= Neurosurgery in Sri Lanka =

Neurosurgery in Sri Lanka

== Origin ==

Shelton Cabraal, FRCS is known as the father of neurosurgery in Sri Lanka. In 1956 he formed the first organised neurosurgery unit in the country. The unit was located in the General Hospital Colombo (present National Hospital of Sri Lanka). It is said that this unit was an up-to-date unit at the time. It even had the facility to perform skull base surgery, which was a novelty at that time. Most of the "first neurosurgery operation in the country" were performed here.

== Associations ==

Fifty years later in 2006, Neurosurgeons Association of Sri Lanka was formed under the leadership of Jaliya Lokuketagoda. Other leading neurosurgeons who contributed to this task were Deepal Attanayake, Fred Perera, S.C.Abeysuriya, Prasanna Gunasena, Ranjith Wickramasinghe, Saman Wadanamby, Jayantha Liyanage, Himashi Kularatne, Arul Kanagarajan, T. Rajakaruna, Nishantha Gunasekara and Sunil Perera . S C Abeysooriya was elected the first president.

== Technological contributions ==

First ever operative neurosurgery contribution from Sri Lanka to the world surfaced in 2012. It was a combination of open craniotomy and stereotaxy which is used to treat intraventricular hemorrhage and the technique was designed by Jaliya Lokuketagoda.

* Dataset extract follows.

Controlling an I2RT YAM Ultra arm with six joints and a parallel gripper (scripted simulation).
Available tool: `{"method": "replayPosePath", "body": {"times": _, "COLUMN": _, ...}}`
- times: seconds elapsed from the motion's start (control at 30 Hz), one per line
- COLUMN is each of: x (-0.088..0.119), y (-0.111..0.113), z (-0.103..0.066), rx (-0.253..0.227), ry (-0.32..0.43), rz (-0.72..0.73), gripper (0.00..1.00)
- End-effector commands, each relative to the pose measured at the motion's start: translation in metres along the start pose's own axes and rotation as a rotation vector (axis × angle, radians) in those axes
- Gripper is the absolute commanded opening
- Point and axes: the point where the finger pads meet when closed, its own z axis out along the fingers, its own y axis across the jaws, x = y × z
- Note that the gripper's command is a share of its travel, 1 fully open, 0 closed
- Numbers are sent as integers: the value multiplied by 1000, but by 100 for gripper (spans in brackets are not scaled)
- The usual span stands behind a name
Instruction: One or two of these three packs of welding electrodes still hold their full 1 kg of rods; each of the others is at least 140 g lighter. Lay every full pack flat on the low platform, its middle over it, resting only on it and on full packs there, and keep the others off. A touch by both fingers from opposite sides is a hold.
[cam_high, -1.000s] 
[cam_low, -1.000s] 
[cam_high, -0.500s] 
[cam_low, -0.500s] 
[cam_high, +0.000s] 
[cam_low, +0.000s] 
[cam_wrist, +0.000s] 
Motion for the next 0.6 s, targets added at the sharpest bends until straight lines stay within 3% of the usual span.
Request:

== Neurosurgeon training and certification==

Sri Lanka has just over 20 consultant neurosurgeons for over 20 million people. The country produces its own neurosurgeons through a seven-year rigorous training process. The training includes a mandatory training segment that has to be completed in Sri Lanka and another mandatory training segment which has to be completed in a reputed neurosurgery center in England or in Australia. This way Sri Lanka manages to offer a high level of care to its neurosurgery patients. The Postgraduate Institute of Medicine (PGIM) of University of Colombo is the responsible body for training and certifying neurosurgeons. The Sri Lanka Medical Council (SLMC) maintains a list of Consultant Specialists of the country including neurosurgeons. If a non-Sri Lankan neurosurgeon wishes to practice in the country a temporary medical licence should be obtained from the SLMC.

== Patient care ==

The Sri Lankan population is served by two systems. In the private healthcare system, the patient has to pay, and in the public healthcare system, healthcare is free. Both systems offer reasonably good neurosurgery service to the population. However, most modern neurosurgery facilities are only available in major cities like Colombo. The government neurosurgical centers are situated in Colombo, Sri Jayawardenepura, Kandy, Karapititya (Galle), Jaffna, Batticalo and Badulla. The Colombo center, which is affiliated to the National Hospital of Sri Lanka is the best equipped and well staffed unit. All the private neurosurgical units are located in Colombo. They are affiliated to the private hospitals; Nawaloka hospital, Asiri Group (Central hospital) and Lanka hospital. Central hospital has the leading neurosurgery division in the private sector. All these units have well equipped intensive care units for post-operative care. Although medical tourism is not a major industry in Sri Lanka, there are quite a number of foreigners who have sought neurosurgery care in these private hospitals during emergency situations. The private neurosurgery units accept most international and local health insurances.